DATA EXCERPT:
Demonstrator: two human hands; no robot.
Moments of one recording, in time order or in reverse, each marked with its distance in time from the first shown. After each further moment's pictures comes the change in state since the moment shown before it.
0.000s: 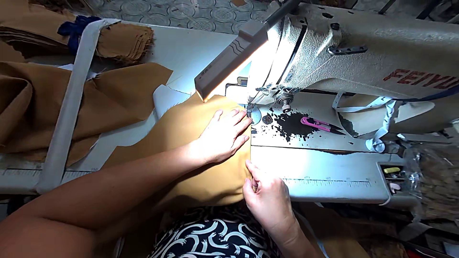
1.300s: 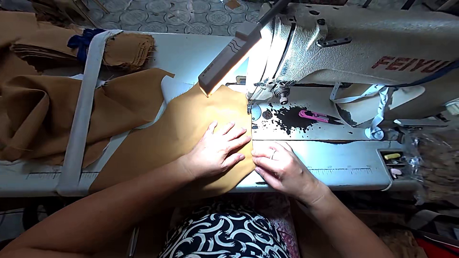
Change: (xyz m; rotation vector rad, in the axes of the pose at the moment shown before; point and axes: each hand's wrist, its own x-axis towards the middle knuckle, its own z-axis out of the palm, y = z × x) left_hand -0.047 -0.001 0.003 -0.011 0.037 0.157; right_hand 0.039 0.071 -0.016 0.038 -0.102 -0.674
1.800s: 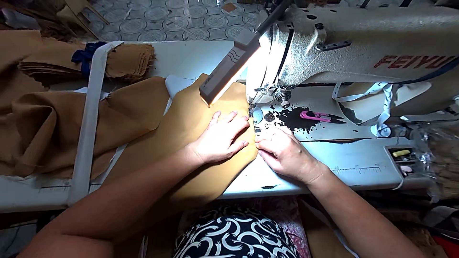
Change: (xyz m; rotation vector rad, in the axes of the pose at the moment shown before) left_hand 0.032 -0.028 -0.008 -0.003 -0.002 -0.015; right_hand 0.035 0.024 0.000 -0.085 0.005 0.004
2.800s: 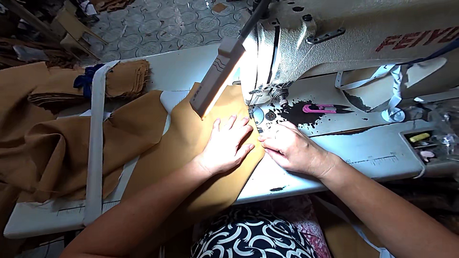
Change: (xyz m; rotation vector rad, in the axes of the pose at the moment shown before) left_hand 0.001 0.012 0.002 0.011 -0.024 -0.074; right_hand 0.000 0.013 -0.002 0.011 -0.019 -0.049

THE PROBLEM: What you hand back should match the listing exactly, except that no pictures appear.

ANSWER SPACE:
Demonstrator: two human hands; no robot.
Moments of one recording, in time order or in reverse, each marked with its distance in time from the first shown. After each further moment's pictures comes the change in state since the moment shown before it.
0.000s: 
1.300s: 
Change: (xyz m; rotation vector rad, in the axes of the pose at the moment shown before; point and axes: each hand's wrist, its own x-axis towards the middle knuckle, its own z-axis out of the palm, y = z × x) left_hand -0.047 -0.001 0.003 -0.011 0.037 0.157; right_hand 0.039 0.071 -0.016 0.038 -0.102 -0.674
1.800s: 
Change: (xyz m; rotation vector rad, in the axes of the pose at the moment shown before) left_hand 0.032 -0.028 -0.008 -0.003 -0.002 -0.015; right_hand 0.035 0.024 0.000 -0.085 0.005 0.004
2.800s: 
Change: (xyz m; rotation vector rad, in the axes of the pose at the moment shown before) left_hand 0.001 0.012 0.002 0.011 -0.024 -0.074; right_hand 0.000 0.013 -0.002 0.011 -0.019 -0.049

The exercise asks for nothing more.